Wherever "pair" shows up in the records below, copy the whole line.
[Records supplied Boundary: Start]
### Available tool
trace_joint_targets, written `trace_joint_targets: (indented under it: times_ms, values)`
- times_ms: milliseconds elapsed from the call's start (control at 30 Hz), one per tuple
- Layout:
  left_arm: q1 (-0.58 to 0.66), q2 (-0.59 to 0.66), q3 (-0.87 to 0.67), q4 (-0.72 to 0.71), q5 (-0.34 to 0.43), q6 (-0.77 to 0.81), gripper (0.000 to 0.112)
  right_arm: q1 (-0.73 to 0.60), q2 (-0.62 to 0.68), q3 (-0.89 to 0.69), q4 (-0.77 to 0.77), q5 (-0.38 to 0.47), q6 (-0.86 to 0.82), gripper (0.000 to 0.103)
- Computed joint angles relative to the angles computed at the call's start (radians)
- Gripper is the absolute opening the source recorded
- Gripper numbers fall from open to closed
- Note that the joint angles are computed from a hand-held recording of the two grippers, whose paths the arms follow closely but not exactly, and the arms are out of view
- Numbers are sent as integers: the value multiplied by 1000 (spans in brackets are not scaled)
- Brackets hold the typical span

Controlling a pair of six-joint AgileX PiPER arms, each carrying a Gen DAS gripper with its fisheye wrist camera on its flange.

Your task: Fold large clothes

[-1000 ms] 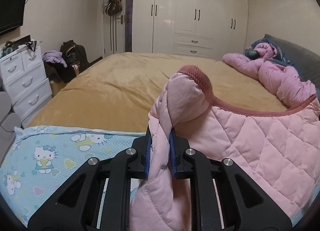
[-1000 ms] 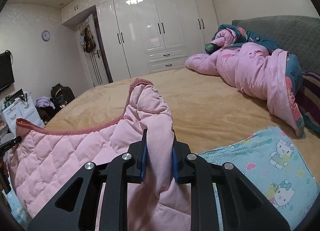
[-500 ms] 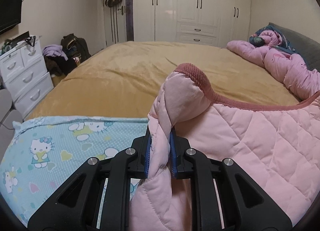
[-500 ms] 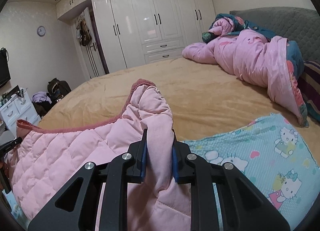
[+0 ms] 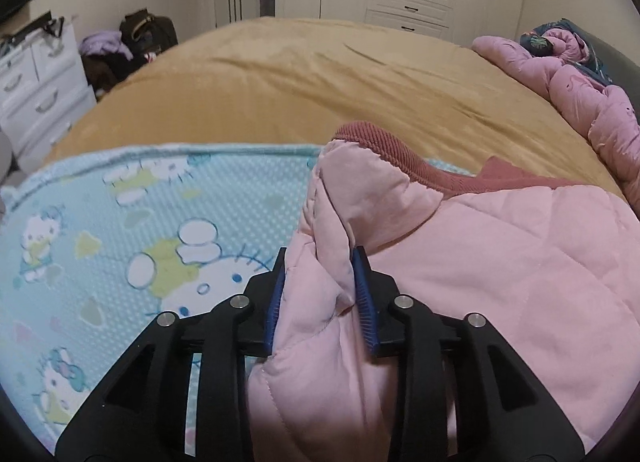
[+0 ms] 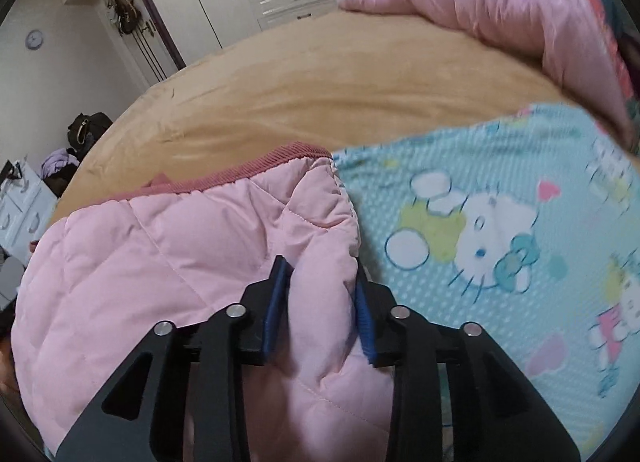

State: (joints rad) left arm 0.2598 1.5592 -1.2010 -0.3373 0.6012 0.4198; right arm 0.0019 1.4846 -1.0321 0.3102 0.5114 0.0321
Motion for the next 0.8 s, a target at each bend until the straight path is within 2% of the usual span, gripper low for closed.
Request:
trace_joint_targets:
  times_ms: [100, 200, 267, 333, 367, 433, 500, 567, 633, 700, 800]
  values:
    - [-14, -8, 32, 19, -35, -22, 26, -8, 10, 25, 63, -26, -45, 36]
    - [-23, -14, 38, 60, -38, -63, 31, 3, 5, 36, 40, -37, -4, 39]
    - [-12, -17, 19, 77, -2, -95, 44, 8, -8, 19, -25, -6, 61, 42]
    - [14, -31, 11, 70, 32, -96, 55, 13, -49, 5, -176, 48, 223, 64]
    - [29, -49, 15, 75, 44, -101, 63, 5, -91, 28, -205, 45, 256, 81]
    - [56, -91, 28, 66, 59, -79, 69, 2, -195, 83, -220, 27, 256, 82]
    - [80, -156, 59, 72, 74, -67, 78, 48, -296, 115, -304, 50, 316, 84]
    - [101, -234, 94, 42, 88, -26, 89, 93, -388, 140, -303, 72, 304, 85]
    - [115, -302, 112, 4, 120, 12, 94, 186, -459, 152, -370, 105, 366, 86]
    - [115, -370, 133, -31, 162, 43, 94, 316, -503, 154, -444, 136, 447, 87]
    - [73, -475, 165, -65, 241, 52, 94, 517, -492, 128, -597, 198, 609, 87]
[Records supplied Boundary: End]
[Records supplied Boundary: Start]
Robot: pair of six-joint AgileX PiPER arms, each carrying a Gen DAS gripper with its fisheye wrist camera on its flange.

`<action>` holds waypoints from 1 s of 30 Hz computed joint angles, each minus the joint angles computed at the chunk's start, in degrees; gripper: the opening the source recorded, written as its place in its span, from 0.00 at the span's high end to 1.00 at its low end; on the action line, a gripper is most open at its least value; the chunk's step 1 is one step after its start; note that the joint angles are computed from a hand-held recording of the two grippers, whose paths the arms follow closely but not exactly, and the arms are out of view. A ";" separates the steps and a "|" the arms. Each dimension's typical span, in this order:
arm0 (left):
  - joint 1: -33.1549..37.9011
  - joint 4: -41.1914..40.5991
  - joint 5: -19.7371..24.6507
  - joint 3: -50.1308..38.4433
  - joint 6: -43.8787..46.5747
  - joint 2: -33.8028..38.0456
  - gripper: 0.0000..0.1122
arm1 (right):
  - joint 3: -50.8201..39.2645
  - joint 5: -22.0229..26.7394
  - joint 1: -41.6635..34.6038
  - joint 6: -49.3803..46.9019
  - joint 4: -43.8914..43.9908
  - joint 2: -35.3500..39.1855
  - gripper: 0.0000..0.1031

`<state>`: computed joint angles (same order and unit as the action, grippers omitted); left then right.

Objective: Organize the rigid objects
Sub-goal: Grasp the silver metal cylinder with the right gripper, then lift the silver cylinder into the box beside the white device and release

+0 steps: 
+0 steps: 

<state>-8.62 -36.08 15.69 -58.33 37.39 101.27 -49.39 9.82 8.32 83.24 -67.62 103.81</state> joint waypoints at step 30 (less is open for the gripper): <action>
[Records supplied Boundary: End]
Exercise output.
Controlling a pair of six-joint AgileX PiPER arms, each carrying a Gen DAS gripper with its fisheye wrist camera on its flange.
Robot: pair of six-joint AgileX PiPER arms, each carrying a Gen DAS gripper with its fisheye wrist camera on its flange.

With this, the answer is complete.